In this case, the answer is “Yes of course”, but all the banks are doing is softening up the general public and politicians for more desperate measures to prop up house prices, like cutting council tax even further and extending and pretending with the Special Liquidity Scheme etc etc.
easybetman says:
“many of whom took out an interest-only loan because the monthly repayments were lower and it meant they could afford a larger loan. These borrowers probably hoped that when they came to move house they would have more equity in the property as a result of rising house prices – in spite of the fact that they had repaid none of the capital. This is now looking increasingly unlikely. ”
As I have have suspected – many home purchaser ‘borrow’ with no plan to pay back the loan, but rather expect the HPI to give them free money,
Exiges says:
Seems the wrong way round to me, they should be limiting interest only mortgages on loans BELOW £500k, not above, since it’s those below £500k that make up the bulk of the house price inflation market, and its those people who are more likely to lose their jobs, being not financially independent.
51ck-6-51x says:
What a load of B.S. – The article is not about banks “forcing interest-only customers onto repayment” – a) they shouldn’t care, they make their book at the outset; and b) they cannot force this as there has been a contract (of course if the terms are breached they can). There is only the reason that is written between the lines (add pressure to keep/add props to prices)
Aside: There is no fundamental issue with someone renting from the bank (interest only with no plan for repayment) so long as they have a plan for when they have no income stream (i.e. how to pay for their care-home or retirement flat), and really that is a separate issue – after all a landlord has no moral obligation to require his tenant to have such plans in place.
tenyearstogetmymoneyback says:
The Government / FSA / BoE should never have allowed this to happen in the first place
(with possible short term exceptions for people who genuinely can’t afford to pay due
umemployment or illness) for the following reason.

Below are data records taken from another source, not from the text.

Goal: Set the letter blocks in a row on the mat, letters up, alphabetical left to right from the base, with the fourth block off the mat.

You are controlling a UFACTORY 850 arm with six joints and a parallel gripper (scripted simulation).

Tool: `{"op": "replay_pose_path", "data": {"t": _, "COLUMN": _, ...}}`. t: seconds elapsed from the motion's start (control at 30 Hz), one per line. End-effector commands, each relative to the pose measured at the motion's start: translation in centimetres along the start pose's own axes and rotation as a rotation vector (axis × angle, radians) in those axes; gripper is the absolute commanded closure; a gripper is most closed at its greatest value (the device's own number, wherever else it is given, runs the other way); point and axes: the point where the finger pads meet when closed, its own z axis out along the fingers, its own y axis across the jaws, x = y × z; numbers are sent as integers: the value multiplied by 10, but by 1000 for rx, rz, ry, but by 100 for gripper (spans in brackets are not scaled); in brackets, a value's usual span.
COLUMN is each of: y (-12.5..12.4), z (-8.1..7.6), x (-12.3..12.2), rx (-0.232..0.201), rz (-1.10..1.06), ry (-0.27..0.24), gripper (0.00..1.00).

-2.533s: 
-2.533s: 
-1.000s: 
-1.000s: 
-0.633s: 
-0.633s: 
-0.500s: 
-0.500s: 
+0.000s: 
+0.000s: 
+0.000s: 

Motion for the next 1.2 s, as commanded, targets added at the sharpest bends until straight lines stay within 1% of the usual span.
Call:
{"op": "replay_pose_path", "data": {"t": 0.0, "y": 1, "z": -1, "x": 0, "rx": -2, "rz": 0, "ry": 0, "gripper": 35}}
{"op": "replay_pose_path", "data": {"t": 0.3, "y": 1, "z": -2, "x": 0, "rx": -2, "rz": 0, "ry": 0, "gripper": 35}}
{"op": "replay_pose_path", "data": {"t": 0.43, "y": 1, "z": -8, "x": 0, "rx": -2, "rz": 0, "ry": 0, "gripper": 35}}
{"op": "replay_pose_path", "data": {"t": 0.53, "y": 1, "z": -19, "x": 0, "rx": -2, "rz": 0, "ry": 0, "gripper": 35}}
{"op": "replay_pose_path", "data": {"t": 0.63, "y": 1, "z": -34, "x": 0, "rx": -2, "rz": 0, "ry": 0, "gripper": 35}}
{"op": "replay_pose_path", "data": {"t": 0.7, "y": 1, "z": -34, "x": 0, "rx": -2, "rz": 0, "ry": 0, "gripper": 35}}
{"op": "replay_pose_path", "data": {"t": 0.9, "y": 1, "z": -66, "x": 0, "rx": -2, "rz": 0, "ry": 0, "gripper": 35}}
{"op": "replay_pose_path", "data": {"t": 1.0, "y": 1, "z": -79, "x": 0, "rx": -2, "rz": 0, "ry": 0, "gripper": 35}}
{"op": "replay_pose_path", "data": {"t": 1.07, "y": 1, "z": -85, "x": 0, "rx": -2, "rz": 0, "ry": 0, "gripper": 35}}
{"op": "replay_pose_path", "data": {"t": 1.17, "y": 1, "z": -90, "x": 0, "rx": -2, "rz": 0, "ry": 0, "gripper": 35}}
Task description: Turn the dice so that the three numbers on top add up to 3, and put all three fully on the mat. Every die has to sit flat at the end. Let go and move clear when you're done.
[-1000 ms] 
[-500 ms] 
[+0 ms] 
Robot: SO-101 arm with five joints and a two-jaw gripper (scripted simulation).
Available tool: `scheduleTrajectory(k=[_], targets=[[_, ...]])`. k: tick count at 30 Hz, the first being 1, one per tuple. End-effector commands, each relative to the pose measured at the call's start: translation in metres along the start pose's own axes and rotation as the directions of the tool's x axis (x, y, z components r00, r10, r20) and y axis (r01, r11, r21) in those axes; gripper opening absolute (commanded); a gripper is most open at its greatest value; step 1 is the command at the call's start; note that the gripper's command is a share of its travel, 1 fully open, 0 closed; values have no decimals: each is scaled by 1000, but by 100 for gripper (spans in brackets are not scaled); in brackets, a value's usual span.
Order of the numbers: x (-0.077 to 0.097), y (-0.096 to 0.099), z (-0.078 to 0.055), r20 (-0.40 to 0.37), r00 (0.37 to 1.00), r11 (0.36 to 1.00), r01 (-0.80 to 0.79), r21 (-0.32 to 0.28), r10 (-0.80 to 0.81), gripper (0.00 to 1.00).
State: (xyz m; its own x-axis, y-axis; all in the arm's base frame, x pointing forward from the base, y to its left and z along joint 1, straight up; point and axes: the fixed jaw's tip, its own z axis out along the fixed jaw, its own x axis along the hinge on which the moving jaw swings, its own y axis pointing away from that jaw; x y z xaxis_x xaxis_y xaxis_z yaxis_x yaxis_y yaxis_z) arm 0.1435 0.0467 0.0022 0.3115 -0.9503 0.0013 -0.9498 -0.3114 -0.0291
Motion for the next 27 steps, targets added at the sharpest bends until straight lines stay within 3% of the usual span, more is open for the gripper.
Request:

As I have pointed out before the traditional model was that once people reach their fifties
(or so) they should have paid off their mortgages and start saving thus providing money for
first time buyers to borrow. If this doesn’t happen then after a while (years) you will reach
the point where there are no savings left for people to borrow and the whole thing grings to
a halt.
You would have thought they would have learnt from Endowment mortgages. What went wrong there
was that when interest rates went down people spent the difference rather than using it to pay down
the mortgage, which is what they should have been doing as low interest rates coincided with low
stock market growth.
That said an endowment which will pay off half your mortgage is infinitely better than nothing at all.
Finally as a follow up to the point above, how many of these mortgages are for a fixed term ? Surely when
that ends the bank can do what they like.